The cocktail list has the feel of a zoo; it’s populated with snow leopards, piping plovers, Titi monkeys and a constantly-changing list of others (“there aren’t just a dozen endangered species; there are thousands,” Samdo clarifies). Each drink begins with Samdo matching the altitude at which the animal is found with spirits and ingredients likewise known for thriving in that type of environment.

Titi monkey cocktail. Photo by Pat Ford.

The Titi monkey, for example, is typically found in the canopy level of tropical rain forests from Peru to Colombia, at about 8,500 feet above sea level. Samdo turned to that region’s patron spirit of pisco as a base, and puts it in a shaken, pisco-sour-esque, egg white cocktail. The eggshell is repurposed as well: it’s dehydrated, sprayed with absinthe, then filled with an edible emulsion foam that might take on a coconut flavor. Elsewhere in the recipe, he also incorporates a sandalwood syrup.

“It’s super aromatic. If you’ve ever walked into a forest with a lot of flowers, it kind of smells like that,” he says of the sandalwood component. “I wanted to create a rainforest-like flavor out of it, not just florally aromatic but also woody.” The surface of the drink is then topped with a digitally printed monkey design made out of wafer paper and sketched in edible inks.

“If you notice the monkey on the surface, he’s all dressed up and very professional looking,” he says. “But his expression is super pissed off.” “Everyone’s reaction is like, 'oh my god, it’s so cute.' I wanted to sneak in those sorts of images—hummingbirds, penguins—so when you drop off the drink, every person giggles or laughs. That was the energy the I wanted to create.”

It also doesn’t hurt that this one, like most of the cocktails he sends out, are eminently Instagrammable.
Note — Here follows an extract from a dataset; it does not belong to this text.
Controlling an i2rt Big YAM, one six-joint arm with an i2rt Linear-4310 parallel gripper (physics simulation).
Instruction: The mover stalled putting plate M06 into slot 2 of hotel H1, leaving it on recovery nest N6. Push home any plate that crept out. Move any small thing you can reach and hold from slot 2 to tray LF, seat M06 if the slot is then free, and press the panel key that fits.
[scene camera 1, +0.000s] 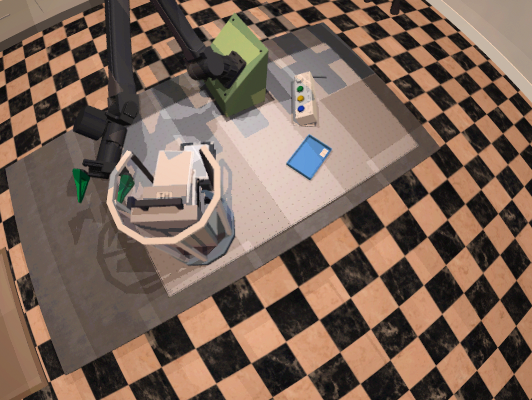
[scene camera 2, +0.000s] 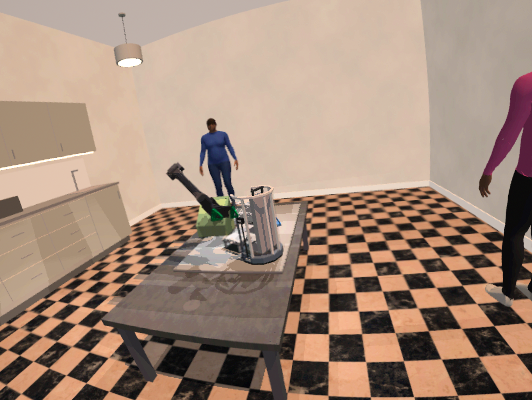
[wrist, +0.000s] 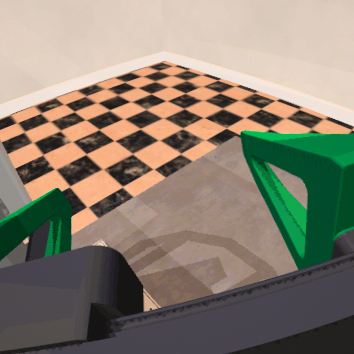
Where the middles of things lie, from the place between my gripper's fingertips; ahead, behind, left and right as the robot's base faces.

Snow Leopard. Photo courtesy ArtScience.

For the Snow Leopard, whose altitude was hard to match up directly with a spirit, he instead interpreted its rocky, mountainous environs with the earthiness of mezcal, then added dry vermouth insfused with rock tea, a type of oolong that grows on the rocky mountains of China, and savory cardamom-spiked agave. The Bird of Paradise lives on an exceptionally low altitude, so he matched it with tropical, low-growing fruits and spirits, rum, mango, almonds, saffron, and date palms for a presentation as colorful as its plumage. “I wanted to raise awareness, but in a gentle way,” Samdo says of the overarching species concept. “Growing up as a Tibetan, we always worshipped the earth, the ocean. Humans have a voice and we can scream out; animals can’t.”